Stored entries >>
Segment Open

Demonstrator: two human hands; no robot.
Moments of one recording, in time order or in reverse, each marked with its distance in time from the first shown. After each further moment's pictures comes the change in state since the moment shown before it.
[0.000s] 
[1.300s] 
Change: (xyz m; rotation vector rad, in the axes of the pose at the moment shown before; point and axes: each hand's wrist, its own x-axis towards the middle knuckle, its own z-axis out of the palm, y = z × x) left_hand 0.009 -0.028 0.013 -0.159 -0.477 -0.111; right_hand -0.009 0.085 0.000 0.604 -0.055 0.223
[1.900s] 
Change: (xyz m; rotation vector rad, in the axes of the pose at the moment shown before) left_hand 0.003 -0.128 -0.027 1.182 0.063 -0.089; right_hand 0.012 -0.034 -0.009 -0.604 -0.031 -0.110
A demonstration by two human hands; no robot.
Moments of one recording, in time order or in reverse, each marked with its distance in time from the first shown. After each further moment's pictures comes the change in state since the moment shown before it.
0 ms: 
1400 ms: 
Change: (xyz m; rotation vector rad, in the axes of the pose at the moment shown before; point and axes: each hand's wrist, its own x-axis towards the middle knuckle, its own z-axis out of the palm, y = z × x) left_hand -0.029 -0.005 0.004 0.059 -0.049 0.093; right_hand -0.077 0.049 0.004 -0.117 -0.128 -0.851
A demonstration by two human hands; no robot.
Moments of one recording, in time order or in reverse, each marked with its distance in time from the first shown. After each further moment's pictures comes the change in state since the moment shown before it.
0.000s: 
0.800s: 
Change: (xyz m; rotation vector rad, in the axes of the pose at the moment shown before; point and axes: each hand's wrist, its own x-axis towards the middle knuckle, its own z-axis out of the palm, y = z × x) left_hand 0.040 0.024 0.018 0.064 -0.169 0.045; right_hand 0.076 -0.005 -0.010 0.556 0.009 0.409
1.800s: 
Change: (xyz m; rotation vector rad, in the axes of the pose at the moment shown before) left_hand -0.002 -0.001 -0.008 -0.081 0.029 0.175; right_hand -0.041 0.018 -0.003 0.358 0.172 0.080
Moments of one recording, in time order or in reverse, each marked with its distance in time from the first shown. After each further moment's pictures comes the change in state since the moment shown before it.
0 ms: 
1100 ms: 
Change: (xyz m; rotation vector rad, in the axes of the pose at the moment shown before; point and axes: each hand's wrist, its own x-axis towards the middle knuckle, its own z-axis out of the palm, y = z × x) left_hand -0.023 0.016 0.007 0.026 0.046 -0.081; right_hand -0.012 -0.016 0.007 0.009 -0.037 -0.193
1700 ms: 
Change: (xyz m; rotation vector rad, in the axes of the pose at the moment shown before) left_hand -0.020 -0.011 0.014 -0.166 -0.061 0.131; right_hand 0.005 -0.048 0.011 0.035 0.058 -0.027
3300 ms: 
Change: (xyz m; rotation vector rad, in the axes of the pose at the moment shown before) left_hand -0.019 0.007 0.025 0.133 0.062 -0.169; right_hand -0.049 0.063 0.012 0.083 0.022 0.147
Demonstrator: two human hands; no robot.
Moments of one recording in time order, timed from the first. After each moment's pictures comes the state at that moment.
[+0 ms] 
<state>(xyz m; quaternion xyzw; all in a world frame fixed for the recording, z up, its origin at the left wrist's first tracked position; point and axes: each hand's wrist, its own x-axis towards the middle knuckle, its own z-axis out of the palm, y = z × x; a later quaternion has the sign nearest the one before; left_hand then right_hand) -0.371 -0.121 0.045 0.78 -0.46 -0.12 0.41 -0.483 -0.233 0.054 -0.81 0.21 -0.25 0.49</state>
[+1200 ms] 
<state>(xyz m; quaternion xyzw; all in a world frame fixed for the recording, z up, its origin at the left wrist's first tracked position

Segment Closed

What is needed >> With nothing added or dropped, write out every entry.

Solution for this task >>
Demonstrator: two human hands; no robot.
Moments of one recording, in time order or in reverse, each marked with its distance in time from the first shown. After each further moment's pictures comes the change in state since the moment shown before it.
[0.000s] 
[1.300s] 
Change: (xyz m; rotation vector rad, in the axes of the pose at the moment shown before; point and axes: each hand's wrist, its own x-axis towards the middle knuckle, its own z-axis out of the palm, y = z × x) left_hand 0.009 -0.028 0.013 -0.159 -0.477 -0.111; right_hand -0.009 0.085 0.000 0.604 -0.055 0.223
[1.900s] 
Change: (xyz m; rotation vector rad, in the axes of the pose at the moment shown before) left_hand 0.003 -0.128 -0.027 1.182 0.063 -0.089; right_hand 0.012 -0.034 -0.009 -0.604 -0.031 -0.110
A demonstration by two human hands; no robot.
Moments of one recording, in time order or in reverse, each marked with its distance in time from the first shown. After each further moment's pictures comes the change in state since the moment shown before it.
0 ms: 
1400 ms: 
Change: (xyz m; rotation vector rad, in the axes of the pose at the moment shown before; point and axes: each hand's wrist, its own x-axis towards the middle knuckle, its own z-axis out of the palm, y = z × x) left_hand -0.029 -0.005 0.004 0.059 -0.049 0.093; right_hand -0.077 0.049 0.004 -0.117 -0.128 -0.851
A demonstration by two human hands; no robot.
Moments of one recording, in time order or in reverse, each marked with its distance in time from the first shown. After each further moment's pictures comes the change in state since the moment shown before it.
0.000s: 
0.800s: 
Change: (xyz m; rotation vector rad, in the axes of the pose at the moment shown before; point and axes: each hand's wrist, its own x-axis towards the middle knuckle, its own z-axis out of the palm, y = z × x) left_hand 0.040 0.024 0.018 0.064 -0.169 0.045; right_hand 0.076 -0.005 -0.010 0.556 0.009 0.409
1.800s: 
Change: (xyz m; rotation vector rad, in the axes of the pose at the moment shown before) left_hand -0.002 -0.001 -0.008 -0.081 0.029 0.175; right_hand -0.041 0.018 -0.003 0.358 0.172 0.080
Moments of one recording, in time order or in reverse, each marked with its distance in time from the first shown. After each further moment's pictures comes the change in state since the moment shown before it.
0 ms: 
1100 ms: 
Change: (xyz m; rotation vector rad, in the axes of the pose at the moment shown before; point and axes: each hand's wrist, its own x-axis towards the middle knuckle, its own z-axis out of the palm, y = z × x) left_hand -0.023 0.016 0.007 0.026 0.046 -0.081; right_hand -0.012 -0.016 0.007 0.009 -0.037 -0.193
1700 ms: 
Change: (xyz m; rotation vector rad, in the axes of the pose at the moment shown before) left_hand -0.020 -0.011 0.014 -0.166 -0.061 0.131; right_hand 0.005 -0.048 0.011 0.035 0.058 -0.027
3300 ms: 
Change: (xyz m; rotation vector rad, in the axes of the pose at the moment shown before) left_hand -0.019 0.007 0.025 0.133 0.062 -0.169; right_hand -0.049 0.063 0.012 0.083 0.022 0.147
Demonstrator: two human hands; no robot.
Moments of one recording in time order, timed from the first. After each moment's pictures comes the state at that moment.
[+0 ms] 
<state>(xyz m; quaternion xyzw; all in a world frame fixed for the recording, z up, its origin at the left wrist's first tracked position; point and axes: each hand's wrist, its own x-axis towards the middle knuckle, its own z-axis out of the palm, y = z × x; a later quaternion has the sign nearest the one before; left_hand then right_hand) -0.371 -0.121 0.045 0.78 -0.46 -0.12 0.41 -0.483 -0.233 0.054 -0.81 0.21 -0.25 0.49</state>
[+1200 ms] 
<state>(xyz m; quaternion xyzw; all in a world frame fixed for the recording, z up, its origin at the left wrist's first tracked position

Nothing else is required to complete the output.